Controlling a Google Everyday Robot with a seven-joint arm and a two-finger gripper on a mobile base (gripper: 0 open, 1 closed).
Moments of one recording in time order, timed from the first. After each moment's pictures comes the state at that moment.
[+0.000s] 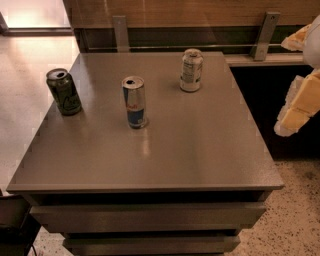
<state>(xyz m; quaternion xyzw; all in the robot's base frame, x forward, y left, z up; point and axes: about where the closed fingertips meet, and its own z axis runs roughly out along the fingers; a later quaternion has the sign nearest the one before) 0.461 -0.226 0.991 -0.58 0.78 -0.04 0.21</state>
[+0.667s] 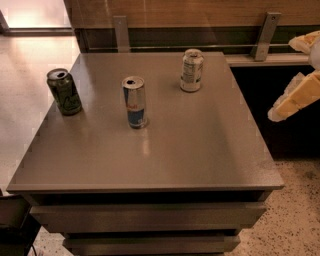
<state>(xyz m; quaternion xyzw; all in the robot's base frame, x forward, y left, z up) 0.517 -0.252 0.970 -0.53 0.78 0.02 0.34</state>
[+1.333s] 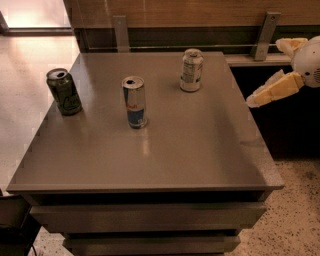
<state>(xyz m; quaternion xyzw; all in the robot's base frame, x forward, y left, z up) 0.578 -0.249 0.951 -0.47 0.74 0.09 0.47</state>
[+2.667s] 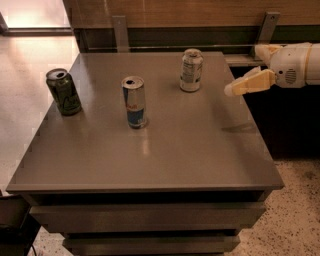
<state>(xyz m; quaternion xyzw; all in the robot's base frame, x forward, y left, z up) 0.624 -0.215 0.937 -0.41 0.72 0.20 0.52</state>
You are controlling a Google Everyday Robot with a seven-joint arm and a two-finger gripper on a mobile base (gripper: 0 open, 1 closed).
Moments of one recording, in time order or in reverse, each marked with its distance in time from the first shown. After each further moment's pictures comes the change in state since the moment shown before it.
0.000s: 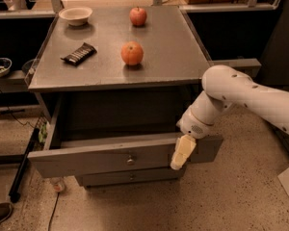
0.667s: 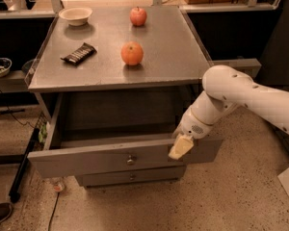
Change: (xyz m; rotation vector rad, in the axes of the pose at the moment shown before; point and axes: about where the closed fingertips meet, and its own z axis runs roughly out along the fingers) arm 0.000 0.000 0.000 0.000 0.000 0.000
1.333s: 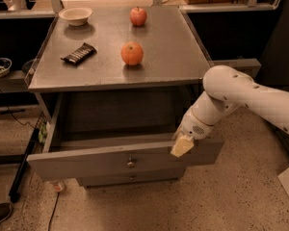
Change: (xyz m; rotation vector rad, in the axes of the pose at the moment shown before) arm 0.000 0.000 0.000 0.000 0.000 0.000
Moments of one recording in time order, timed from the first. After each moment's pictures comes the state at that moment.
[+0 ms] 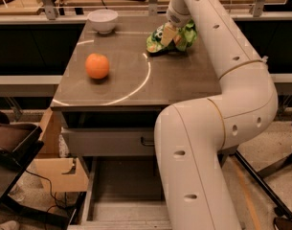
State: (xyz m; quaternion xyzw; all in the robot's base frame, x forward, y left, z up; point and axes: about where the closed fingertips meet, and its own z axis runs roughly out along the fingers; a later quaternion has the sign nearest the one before) arm 0.862 -0.111 0.884 -0.49 0.82 -0.08 0.28
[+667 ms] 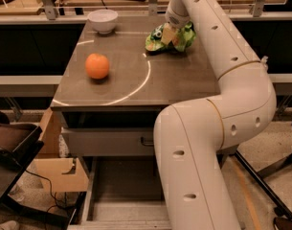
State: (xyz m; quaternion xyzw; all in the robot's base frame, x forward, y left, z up) arm 0.864 -0.109 0.878 -0.49 0.82 -0.08 0.28
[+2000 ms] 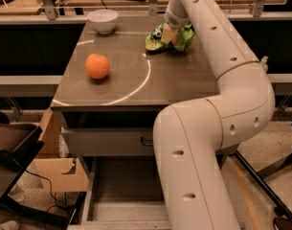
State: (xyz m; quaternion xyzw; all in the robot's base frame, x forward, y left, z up) arm 0.864 -0.107 0.876 -0.49 0.82 -0.08 0.28
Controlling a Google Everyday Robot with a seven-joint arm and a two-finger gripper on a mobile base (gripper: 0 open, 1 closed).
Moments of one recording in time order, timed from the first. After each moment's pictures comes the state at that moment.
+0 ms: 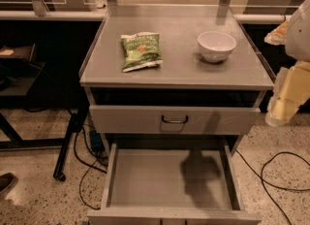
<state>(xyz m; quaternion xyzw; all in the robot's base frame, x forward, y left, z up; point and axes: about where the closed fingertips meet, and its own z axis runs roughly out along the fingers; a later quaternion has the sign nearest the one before) 0.438 -0.217 0.977 -0.60 0.78 -0.03 0.16</state>
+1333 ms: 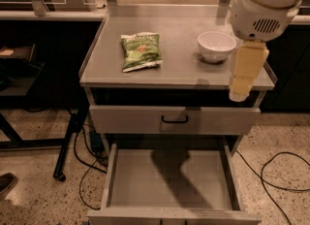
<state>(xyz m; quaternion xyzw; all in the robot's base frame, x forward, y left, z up) 0.494 -0.168 0.983 -0.64 0.75 -0.11 0.12</state>
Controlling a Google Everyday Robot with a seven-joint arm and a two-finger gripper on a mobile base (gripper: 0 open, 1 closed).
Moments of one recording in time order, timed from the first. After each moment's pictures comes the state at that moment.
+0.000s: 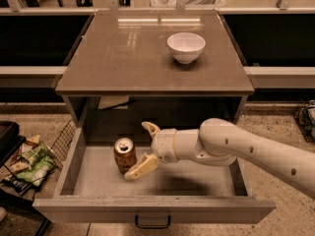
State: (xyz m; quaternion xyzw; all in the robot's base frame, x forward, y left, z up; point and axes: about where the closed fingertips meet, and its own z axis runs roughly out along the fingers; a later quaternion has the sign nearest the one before) arm 0.504 0.068 0.685 -0.53 0.64 0.34 0.44
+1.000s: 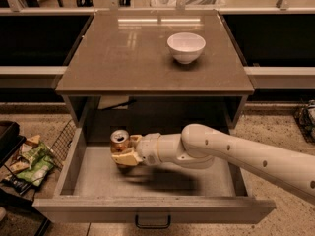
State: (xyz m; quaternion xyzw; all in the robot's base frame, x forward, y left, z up) arm 0.513 0.117 0.652 -0.47 0.67 0.41 0.42
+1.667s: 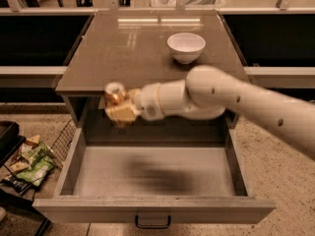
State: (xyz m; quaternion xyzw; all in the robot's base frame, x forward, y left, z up) arm 0.549 0.114 0.794 -0.47 0.67 0.41 0.40
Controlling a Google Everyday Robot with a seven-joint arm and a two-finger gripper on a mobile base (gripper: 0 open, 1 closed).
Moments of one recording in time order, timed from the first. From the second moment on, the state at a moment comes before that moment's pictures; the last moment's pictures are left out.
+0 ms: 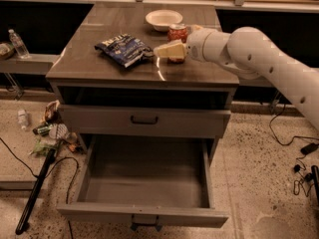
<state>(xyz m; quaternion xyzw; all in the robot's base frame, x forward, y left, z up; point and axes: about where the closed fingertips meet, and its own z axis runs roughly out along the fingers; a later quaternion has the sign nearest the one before) 0.780 -0.065 0.898 -0.31 0.71 0.17 0.61</state>
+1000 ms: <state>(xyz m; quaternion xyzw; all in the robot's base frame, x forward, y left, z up) 0.659 -0.111 0.961 -0.30 0.68 0.09 0.67</state>
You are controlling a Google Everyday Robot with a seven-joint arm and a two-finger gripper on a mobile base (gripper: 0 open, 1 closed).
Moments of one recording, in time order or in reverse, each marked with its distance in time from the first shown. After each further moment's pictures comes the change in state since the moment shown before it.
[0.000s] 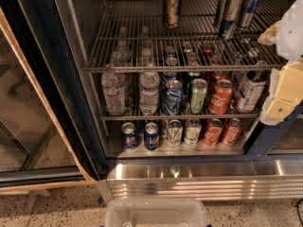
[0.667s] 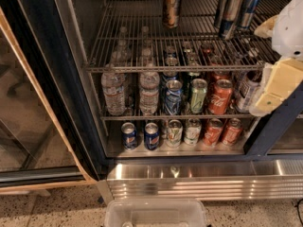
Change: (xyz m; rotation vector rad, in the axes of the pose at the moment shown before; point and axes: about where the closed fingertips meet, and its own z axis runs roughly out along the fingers) arm -0.011 -0.015 0.003 0.061 -0.072 0.008
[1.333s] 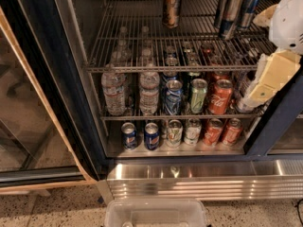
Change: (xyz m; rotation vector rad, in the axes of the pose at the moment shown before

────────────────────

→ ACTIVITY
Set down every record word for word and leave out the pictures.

→ SOLUTION TO THIS TASK
Controlling a Google Everyday Robot with a seven-joint arm and a two-finger gripper on a mobile base (gripper: 0 open, 1 closed).
Moments of one recording in time order, timed from the first. After each moment's pictures comes the state at that moment.
[+0.000s] 
<state>(xyz m; quaternion xyzw; all in the robot's base frame, x forward, y left, z up; point and axes: about where the closed fingertips meet, and its own z axis runs roughly out along the fingers; a later quaternion has the sign nearest the one before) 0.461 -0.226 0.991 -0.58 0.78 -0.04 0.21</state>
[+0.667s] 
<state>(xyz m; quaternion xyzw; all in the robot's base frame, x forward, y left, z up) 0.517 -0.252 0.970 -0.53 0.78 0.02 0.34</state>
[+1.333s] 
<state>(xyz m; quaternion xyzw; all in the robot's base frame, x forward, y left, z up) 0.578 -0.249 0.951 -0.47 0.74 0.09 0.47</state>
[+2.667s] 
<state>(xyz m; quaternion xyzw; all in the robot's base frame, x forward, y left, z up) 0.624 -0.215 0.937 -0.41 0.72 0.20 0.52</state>
You are controlling a Google Everyday Robot with a seven-joint arm and a two-finger gripper on a mobile base (gripper: 0 open, 1 closed).
Moments of one recording, in time order or in reverse, each marked with its distance in time from the first shown. After each further moment's pictures comes the change in state since the moment shown before it.
0.000s: 
0.667s: 
Change: (xyz m; rotation vector rad, in the axes of the pose at the moment shown before; point and axes: about where the closed fingertips meet, and its own z axis runs roughly out along the fingers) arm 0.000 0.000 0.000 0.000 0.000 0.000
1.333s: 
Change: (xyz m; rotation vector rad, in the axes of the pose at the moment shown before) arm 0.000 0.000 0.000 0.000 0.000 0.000
Moments of one recording in time order, timed from the first. After each moment's pictures comes the state at that moment.
[+0 ms] 
State: (xyz m; quaternion xyzw; all in the robot's base frame, x forward, y left, z up; point and axes: about where the closed fingertips meet, and its own z axis runs roughly out along the fingers; a later quaternion has the sign nearest the one before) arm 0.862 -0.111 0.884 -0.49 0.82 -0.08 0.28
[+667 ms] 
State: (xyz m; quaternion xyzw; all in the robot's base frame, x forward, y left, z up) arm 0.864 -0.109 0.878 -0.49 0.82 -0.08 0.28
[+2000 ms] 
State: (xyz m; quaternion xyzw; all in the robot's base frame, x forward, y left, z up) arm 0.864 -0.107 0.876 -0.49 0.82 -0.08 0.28
Controlling a Google Everyday Robot with a seven-joint arm and a two-finger gripper on a mobile base (gripper: 0 open, 1 closed).
Moments of one recording in time order, timed from the first. After each moment's pictures comes the state at that moment.
+0 ms: 
<state>(xyz m; quaternion xyzw; all in the robot's base frame, x forward, y left, z up; point and axes: about where the closed fingertips meet, and its own z axis runs roughly out along the fingers; a later quaternion has the sign nearest the one before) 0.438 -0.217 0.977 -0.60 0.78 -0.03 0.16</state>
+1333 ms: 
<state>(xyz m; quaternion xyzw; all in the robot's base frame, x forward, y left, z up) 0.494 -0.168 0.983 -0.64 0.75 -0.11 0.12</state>
Controlling a Google Everyday Robot with a seven-joint arm and a two-finger gripper on a mobile base (gripper: 0 open, 1 closed).
Moments of one recording in time order, timed from the first. After each moment's pictures comes the state at that moment.
+0.000s: 
State: (xyz m; quaternion xyzw; all in the robot's base frame, x forward, y left, z up; point and axes: about where the closed fingertips meet, and its own z axis runs roughly out along the fingers; a later quaternion has the sign nearest the one before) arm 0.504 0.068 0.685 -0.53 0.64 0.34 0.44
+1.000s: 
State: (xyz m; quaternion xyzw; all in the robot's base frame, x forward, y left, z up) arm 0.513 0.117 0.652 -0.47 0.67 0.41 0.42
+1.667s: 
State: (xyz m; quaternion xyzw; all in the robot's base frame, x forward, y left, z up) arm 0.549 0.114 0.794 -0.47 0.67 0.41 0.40
Controlling a Google Everyday Robot with a seven-joint arm and a two-finger gripper on a mobile base (gripper: 0 open, 1 closed).
Moments of one recording in time order, timed from the first. From the second moment on, the state at a moment comes before that moment's pictures; the last moment's pictures are left out.
+0 ms: 
<state>(xyz m; quaternion xyzw; all in the robot's base frame, x forward, y left, z up; point and axes: about where the closed fingertips meet, and its own z axis runs roughly out along the fingers; a later quaternion has the sign nearest the one before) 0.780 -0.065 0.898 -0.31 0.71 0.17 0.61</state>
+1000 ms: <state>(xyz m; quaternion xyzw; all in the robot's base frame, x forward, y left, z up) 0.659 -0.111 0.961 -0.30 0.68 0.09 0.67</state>
You are controlling a Google Everyday Robot with a seven-joint arm and a two-finger gripper on a mobile base (gripper: 0 open, 1 closed).
Moments of one recording, in time order or in reverse, each marked with its distance in time from the first shown. After each further moment's pictures comes the change in state since the moment shown before it.
[0.000s] 
[0.667s] 
Change: (xyz m; rotation vector rad, in the axes of the pose at the moment shown before; point and axes: about where the closed fingertips meet, and its own z axis runs roughly out along the fingers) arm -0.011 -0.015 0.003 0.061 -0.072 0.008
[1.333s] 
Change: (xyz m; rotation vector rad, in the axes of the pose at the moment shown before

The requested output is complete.